The process of creating this story has led me on a personal journey towards my own paternal line of great horsemen, including my great-grandfather, Mortimer “Morty” Heron. The son of a white Scotsman and black woman in Jamaica, he had the rare privilege of learning to ride horses on his father’s estate and later became the World Class Hall of Fame Jamaican racehorse trainer. To this day, the top jockey in Jamaica is rewarded the Morty Heron prize, an award created in honour of my grandfather.


A still from Delayed Echoes featuring the character Messiah Campbell, played by Jahlen Barnes.

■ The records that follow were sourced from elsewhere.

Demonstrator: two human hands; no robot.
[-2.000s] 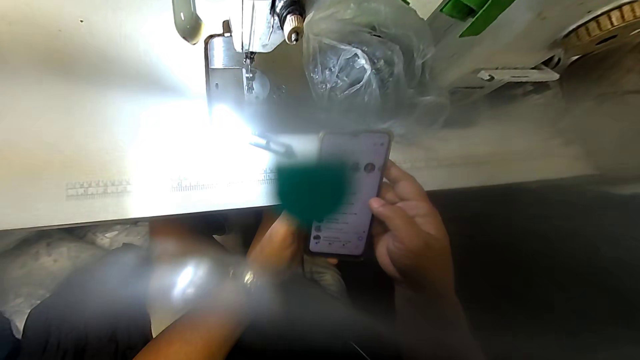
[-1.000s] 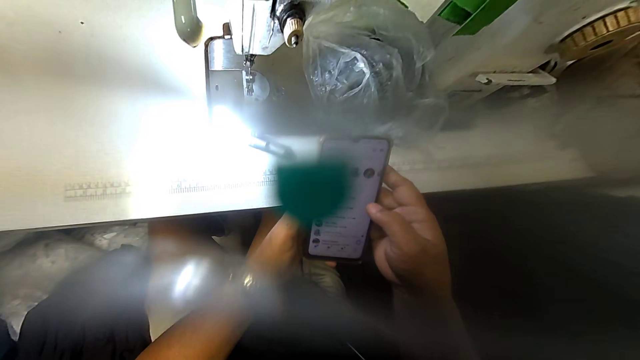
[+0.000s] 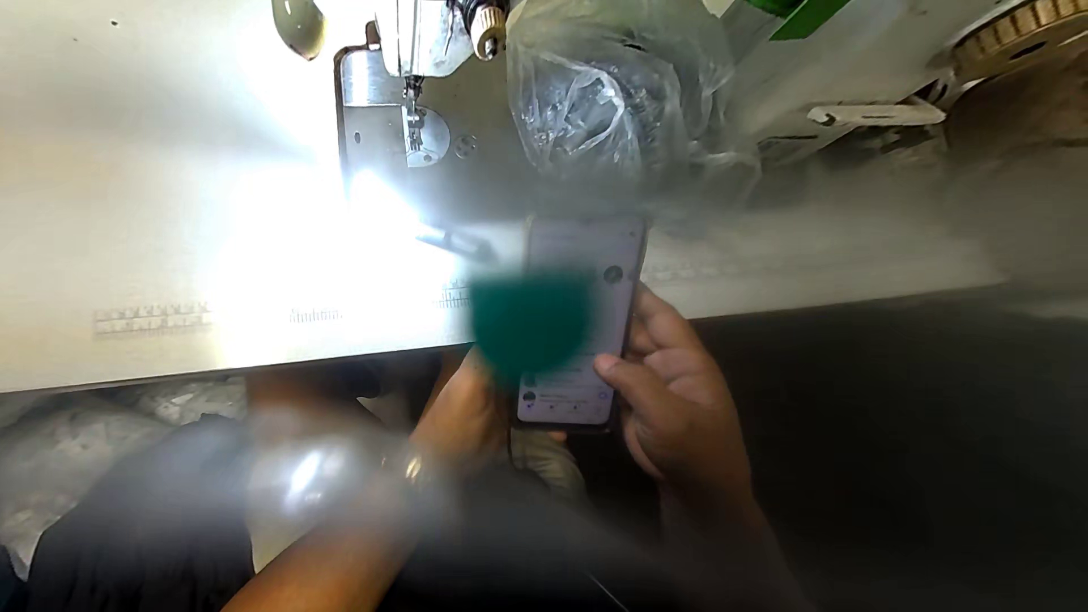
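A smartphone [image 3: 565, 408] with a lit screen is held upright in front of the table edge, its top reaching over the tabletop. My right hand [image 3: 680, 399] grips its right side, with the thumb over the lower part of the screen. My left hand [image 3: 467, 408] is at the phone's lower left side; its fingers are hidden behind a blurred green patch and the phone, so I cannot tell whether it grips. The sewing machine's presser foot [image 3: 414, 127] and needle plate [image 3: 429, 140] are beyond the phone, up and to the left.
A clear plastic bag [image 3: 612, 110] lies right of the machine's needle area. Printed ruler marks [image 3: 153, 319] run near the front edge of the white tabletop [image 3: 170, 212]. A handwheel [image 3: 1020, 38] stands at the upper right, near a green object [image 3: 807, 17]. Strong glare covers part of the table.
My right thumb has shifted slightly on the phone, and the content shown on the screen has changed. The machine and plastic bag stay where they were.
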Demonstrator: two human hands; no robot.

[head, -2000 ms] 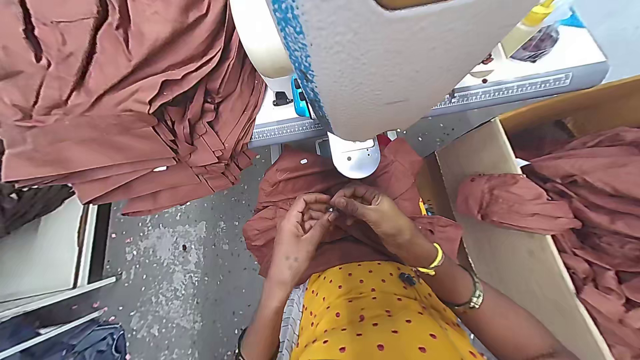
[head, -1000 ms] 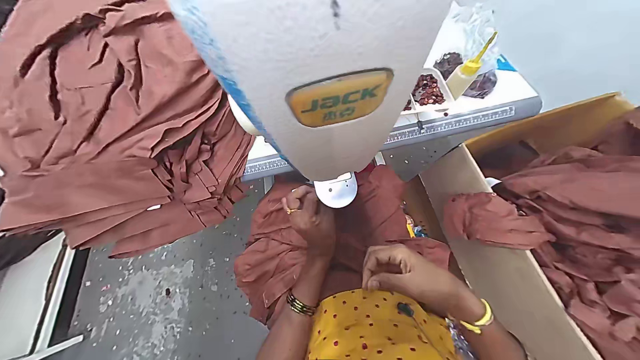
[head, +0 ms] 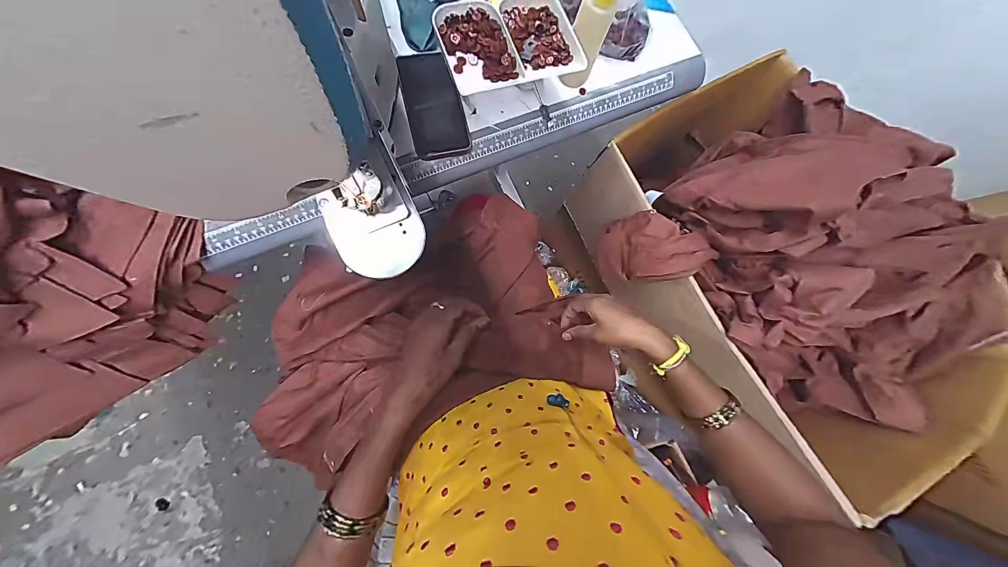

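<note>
A reddish-brown garment (head: 339,339) lies bunched across my lap, below the rounded white end of a sewing machine (head: 374,236). My left hand (head: 441,339) rests on this cloth with its fingers bent down; whether it pinches the fabric is hard to see. To the right, my right hand (head: 602,321) is at the garment's right part, thumb and fingers curled toward a fold. Its grip on the cloth cannot be made out. Part of the garment behind the machine head is hidden.
Stacked brown cloth (head: 79,291) lies at the left. A cardboard box (head: 709,315) of brown garments stands at the right. On the machine table are a white tray (head: 524,77) of buttons, a dark phone-like object (head: 433,106) and a plastic bottle (head: 587,39).
My left hand has come down from beside the machine head onto the cloth in my lap. The view has shifted, showing more of the box and the button tray.
</note>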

As I reconnect with my ancestral legacy of horsemanship, I have come to understand the powerful lessons we can learn from these creatures. Horses have an incredible way of teaching humans how their energy can positively or negatively impact their. Equine trainers and therapists describe how, as prey animals, horses must use all their senses to ensure their survival from predators. This makes them hyper-vigilant and sensitive to the subtlest changes in their environment. Equine therapists (medical professionals who use horses as part of their treatment of patients) point to the powerful link of the shared quality of sensitivity between horses and neurodivergent individuals. For human beings, this quality often manifest as anxiety, depression, symptoms of ADHD and autism.

Through my ongoing research, I have spoken to neurodivergent individuals, therapists, educators and parents of neurodivergent children including the incredible Montreal-based playwright Christine Rodriguez and the organization called Child and Youth Care Alliance for Racial Equity (CARE). At their last networking meeting, I had the opportunity to screen Delayed Echoes, which resulted in child and youth workers and practitioners sharing their approaches to creating transformational spaces for Black youth living with autism. Individuals shared their first-hand experience of witnessing how Black youth receive care that results in further isolation.

One specific story that was shared was of a young man who exhibited fits of rage. When she entered the workplace, she noticed that there were 5 individuals who would physically restrain him. However, through her work with him, his fits remarkably decreased. When asked how she managed to do it, she responded, “I listened to him.”


A still from the film Delayed Echoes.

This exchange shows that alternative solutions available to Black youth on the autism spectrum as well as their families. There needs to be changes to our mental healthcare system to ensure access to support and awareness towards African cultural perspectives to combat the stigma around neurodivergence. Part of the solution involves shedding Eurocentric and colonial perspectives and exploring how we can interact with and understand neurodivergent people through alternative lenses.

In speaking with neurodivergent individuals, it is evident there is a desire within the community for a new approach when it comes to delivering care and services to people living with ASD. Integral to these conversations is the need for recognizing that individuals—regardless of whether they can express themselves independently or not—have a very vigorous internal world with needs, meaning, fears, hopes and dreams that is no less valid than anyone else’s.